Snow drift implications due to building extension

Part of a roof collapsed in a factory and warehouse facility shortly after a storm event. The affected building contains factory and warehouse facilities. 

To the side of this building, a modern industrial unit was built some 20 years later. This unit’s footprint is some 2,000m² and also rectangular. The side wall of this unit is approximately 2.5m above the level of the affected factory/warehouse roof, which created the conditions needed for snow drift to form on the roof of the affected building.

The storm resulted in a severe weather warning for the area with snow /ice and wind gusts up to 50 knots which is comparable to a Force 10 storm. Relatively large amounts of snow were deposited over several days resulting in drifts of up to 3m in depth.

These were on the side of the building that abutted the extension (where the collapse occurred) and on the opposite side concentrated near the centre of the building (where a partial collapse of the roof occurred). The immediate cause of this incident was the snow loading.

The projecting side wall from the extension allowed a significant depth of snow drift to form for the first time since the warehouse’s construction which increased the loading on the affected trusses by at least a factor of two. 
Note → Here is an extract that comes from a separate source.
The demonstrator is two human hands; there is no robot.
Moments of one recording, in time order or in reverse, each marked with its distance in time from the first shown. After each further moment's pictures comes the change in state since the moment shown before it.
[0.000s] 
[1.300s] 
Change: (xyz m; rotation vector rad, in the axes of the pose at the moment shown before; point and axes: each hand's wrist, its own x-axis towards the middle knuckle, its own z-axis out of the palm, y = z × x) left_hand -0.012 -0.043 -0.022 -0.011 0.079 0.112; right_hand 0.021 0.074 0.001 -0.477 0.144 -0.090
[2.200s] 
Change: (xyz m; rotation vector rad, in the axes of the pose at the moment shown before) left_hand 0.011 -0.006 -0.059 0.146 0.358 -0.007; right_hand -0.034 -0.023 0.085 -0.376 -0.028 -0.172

The tendency for snow drift to form on a roof in front of a projecting wall is referenced in the following guidance documents:

1. Wind microclimate around buildings (DG 520), Building Research Establishment, 2011
2. Roof loads due to local drifting of snow, Building Research Establishment, 1999
3. The Institution of Structural Engineers (IStructE) Technical Guidance Note (Level 1, No.5) provides helpful guidance on the derivation of snow and snow drift loads

The collapse affected three bays of roof structure, amounting to a length of around 60m. The forces involved in the collapse were sufficient to drag the adjoining parts of the building, including the side wall, downwards and inwards towards the collapse zone. This completely buckled of the structural steel perimeter column located in the centre of the collapse zone.
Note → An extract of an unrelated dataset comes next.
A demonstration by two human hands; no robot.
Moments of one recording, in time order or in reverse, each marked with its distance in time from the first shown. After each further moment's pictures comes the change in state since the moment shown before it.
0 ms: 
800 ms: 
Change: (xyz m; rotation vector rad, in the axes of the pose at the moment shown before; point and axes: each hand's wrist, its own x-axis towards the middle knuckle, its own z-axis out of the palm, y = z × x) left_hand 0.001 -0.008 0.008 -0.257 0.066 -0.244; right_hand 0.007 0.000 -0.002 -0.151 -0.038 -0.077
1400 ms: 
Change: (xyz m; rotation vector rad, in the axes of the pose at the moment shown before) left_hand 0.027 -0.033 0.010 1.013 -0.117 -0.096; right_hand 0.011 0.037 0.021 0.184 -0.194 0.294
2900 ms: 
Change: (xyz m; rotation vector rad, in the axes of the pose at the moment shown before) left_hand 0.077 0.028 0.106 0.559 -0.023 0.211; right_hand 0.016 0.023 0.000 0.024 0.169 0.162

The affected roof is formed from a series of ‘bow string trusses’, spaced 2.5m apart and spanning a relatively large distance of 15m. Several of the trusses were severely damaged and there was secondary damage to other parts of the building.
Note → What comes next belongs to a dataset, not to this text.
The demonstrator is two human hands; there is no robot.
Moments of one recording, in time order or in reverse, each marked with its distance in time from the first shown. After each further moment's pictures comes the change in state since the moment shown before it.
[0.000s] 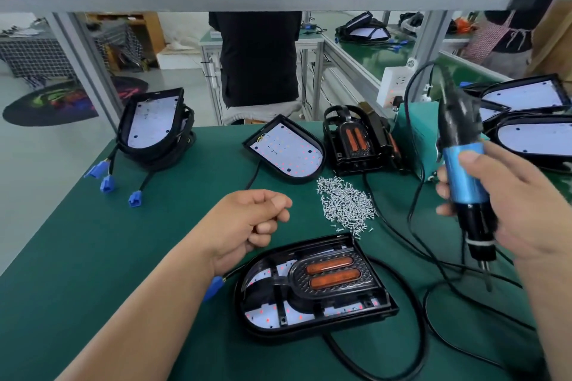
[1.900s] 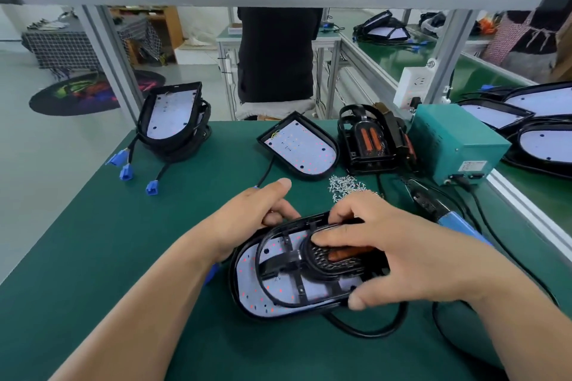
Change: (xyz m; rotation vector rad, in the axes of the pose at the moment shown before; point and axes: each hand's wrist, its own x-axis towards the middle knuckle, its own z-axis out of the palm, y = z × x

The design of the roof trusses incorporated tie rods placed in an ‘interrupted’ alignment. This also increased the loading on the affected trusses by a factor of two. Furthermore, there were variations in the position of the tie rods at the end of the struts which increased the loading on the affected trusses. Variations in quality of workmanship used to form the ends of the struts and the holes that receive the tie rods also increased the loading on the affected trusses.